How does the EU contribute to the financing of return operations?

The Commission is providing substantial financial assistance to support Member States in carrying out effective returns, mainly through its Asylum, Migration and Integration Fund (AMIF). For the 2014-2020 period, Member States allocated around EUR 806 million from AMIF funds to support their return and readmission activities. In 2017, the Commission will make available an additional EUR 200 million to further increase Member States' capacity to scale up returns. More EU funding will also be available to reinforce the cooperation between the EU and its partner countries in the field of readmission under the Readmission Capacity Building Facility.

What is being done to improve cooperation of countries of origin when it comes to readmission of their own nationals?

Readmission of a country's own nationals is an obligation under international law. However, many countries do not cooperate on readmission in practice. Over the past two years, the Commission has intensified efforts to enable countries of origin to implement their legal obligation to readmit their nationals. Work is ongoing with countries that are the main source of irregular migration to establish frameworks for cooperation on migration but also conclude concrete agreements on readmission and enhance substantially operational cooperation.
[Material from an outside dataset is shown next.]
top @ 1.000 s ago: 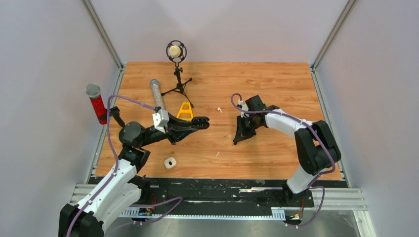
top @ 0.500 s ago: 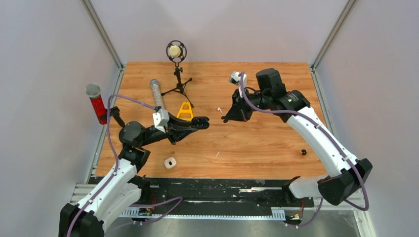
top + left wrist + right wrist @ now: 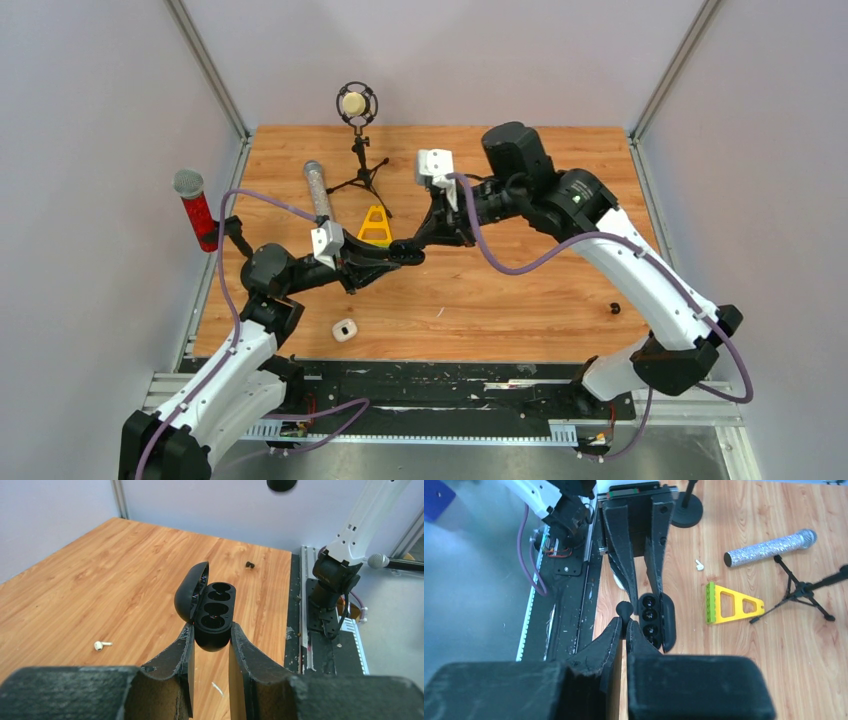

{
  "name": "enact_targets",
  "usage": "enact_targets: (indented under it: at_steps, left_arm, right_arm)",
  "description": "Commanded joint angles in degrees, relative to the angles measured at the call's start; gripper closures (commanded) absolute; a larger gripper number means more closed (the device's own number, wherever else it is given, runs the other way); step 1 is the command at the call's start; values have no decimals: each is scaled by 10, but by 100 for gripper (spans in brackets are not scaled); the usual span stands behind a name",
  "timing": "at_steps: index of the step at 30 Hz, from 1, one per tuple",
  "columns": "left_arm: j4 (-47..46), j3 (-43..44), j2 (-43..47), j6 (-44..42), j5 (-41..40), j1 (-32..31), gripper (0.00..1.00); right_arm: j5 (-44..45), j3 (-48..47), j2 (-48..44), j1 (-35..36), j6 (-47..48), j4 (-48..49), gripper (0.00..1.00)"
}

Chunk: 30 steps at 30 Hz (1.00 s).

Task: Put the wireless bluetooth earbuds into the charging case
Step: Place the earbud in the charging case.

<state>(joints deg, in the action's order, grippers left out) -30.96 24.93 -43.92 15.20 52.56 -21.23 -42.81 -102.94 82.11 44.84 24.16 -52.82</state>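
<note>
My left gripper [image 3: 412,248] [image 3: 211,627] is shut on a black charging case [image 3: 215,605] held above the table, lid open, its two wells showing. My right gripper [image 3: 424,236] [image 3: 625,622] is shut on a small black earbud [image 3: 625,610], right beside the open case [image 3: 654,620]. A second black earbud [image 3: 614,307] [image 3: 248,565] lies on the table at the right. A small white case [image 3: 344,329] sits closed near the front left. A white earbud [image 3: 100,645] lies on the wood; one also shows in the right wrist view [image 3: 698,565].
A yellow triangular piece [image 3: 375,224] [image 3: 729,602], a silver microphone [image 3: 318,188] [image 3: 769,547] and a microphone on a tripod [image 3: 357,150] stand behind the left gripper. A red microphone [image 3: 196,210] is at the left edge. A white scrap [image 3: 440,312] lies mid-front.
My right arm rose off the middle of the table and swung far left, bringing its gripper up to the case in my left gripper. The left arm stayed put.
</note>
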Motion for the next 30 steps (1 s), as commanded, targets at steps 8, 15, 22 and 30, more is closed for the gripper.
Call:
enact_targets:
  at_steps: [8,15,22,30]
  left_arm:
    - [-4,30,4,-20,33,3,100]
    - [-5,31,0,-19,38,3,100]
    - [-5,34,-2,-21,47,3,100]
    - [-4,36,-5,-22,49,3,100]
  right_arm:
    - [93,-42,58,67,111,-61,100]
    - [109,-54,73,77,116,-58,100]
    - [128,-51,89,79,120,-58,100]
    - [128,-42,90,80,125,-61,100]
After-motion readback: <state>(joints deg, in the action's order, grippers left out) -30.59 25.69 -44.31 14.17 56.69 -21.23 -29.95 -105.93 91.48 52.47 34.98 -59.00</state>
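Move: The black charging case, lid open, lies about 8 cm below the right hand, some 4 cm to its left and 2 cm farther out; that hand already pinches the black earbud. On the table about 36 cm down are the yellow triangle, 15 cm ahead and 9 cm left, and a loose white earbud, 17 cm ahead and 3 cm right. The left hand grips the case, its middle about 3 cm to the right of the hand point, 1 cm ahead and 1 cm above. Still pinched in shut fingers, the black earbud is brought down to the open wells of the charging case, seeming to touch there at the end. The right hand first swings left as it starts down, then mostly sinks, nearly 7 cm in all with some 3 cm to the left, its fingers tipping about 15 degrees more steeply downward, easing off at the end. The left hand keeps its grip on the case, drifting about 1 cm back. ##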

  • EU readmission agreements: The EU has so far concluded 17 readmission agreements (see full list here). Over the past two years the Commission, supported by the Member States, closely monitored the implementation of these agreements and will continue to do so. The Commission also advanced negotiations on new readmission agreements. Negotiations with Belarus are now almost finalised. New ones were launched in 2016 with a first reading of the proposed agreement with Nigeria, Tunisia and Jordan and the Commission will work towards swiftly concluding these negotiations and strive towards engaging further in the negotiations with Morocco and Algeria.
  • Migration Partnership Framework: In June 2016, the Commission launched a new Migration Partnership Framework with third countries to better manage the external aspects of migration together. Within the new Framework, the European Union and its Member States will continue to employ their collective leverage in a coordinated and effective manner to agree tailor-made approaches with third countries to jointly manage migration and further improve cooperation on return and readmission. More information on the progress made in the implementation of the Migration Partnership Framework can be found in the third progress report published today.